* Required action *
The whole listing that follows, pictures excepted, should be printed again exactly as given.

* Data section *

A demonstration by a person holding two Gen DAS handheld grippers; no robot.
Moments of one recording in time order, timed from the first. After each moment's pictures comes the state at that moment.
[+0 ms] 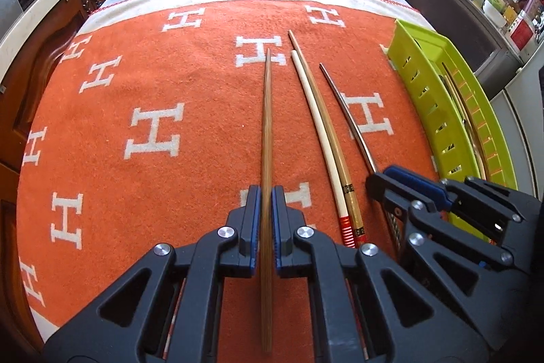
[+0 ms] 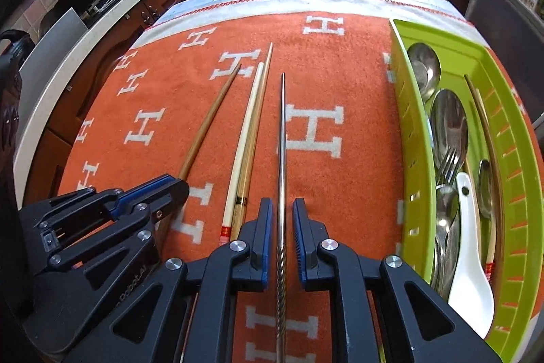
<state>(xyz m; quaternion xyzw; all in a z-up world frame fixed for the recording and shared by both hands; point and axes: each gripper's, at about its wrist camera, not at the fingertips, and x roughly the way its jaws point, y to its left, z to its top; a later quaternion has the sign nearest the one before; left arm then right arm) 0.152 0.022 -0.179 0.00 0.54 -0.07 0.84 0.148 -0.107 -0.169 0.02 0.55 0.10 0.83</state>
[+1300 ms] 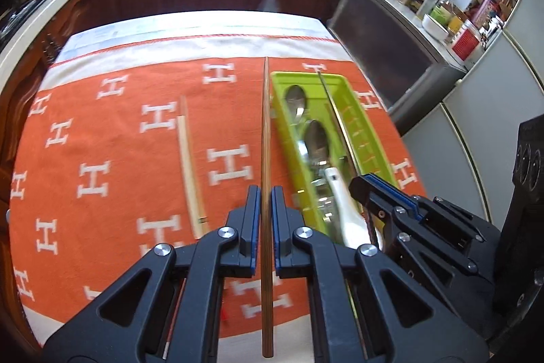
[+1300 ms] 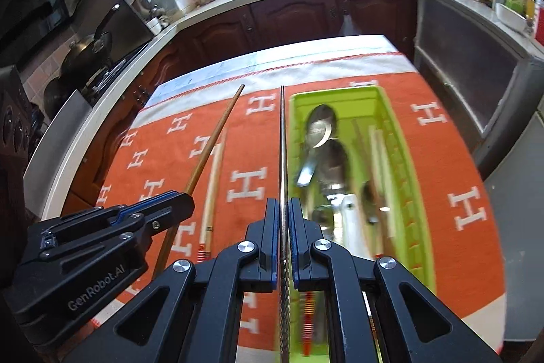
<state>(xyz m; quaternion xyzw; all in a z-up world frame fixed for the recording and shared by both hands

* Final answer *
A demonstration by a person holding two Gen DAS handheld grippers; no robot.
Moments of one recording in time order, timed from the first. After each moment's pictures comes the state at that moment.
[+0 ms] 
[+0 ms] 
<state>(xyz m; quaternion xyzw; all in a z-up world frame fixed for the recording and shared by both hands; point and axes: each gripper's, at about its wrist camera, not at the fingertips, and x roughly the way its jaws point, y to its left, z to its top; a later quaternion has the sign nearest the one before; left arm then right arm) 0.152 0.022 -0.179 0.00 0.54 -0.07 0.84 0.148 -0.107 -0.169 0.02 0.55 0.10 0.83</state>
[+1300 ms] 
[+1300 ms] 
<state>(xyz m; quaternion xyzw; all in a z-up world frame fixed for the recording and shared by both hands

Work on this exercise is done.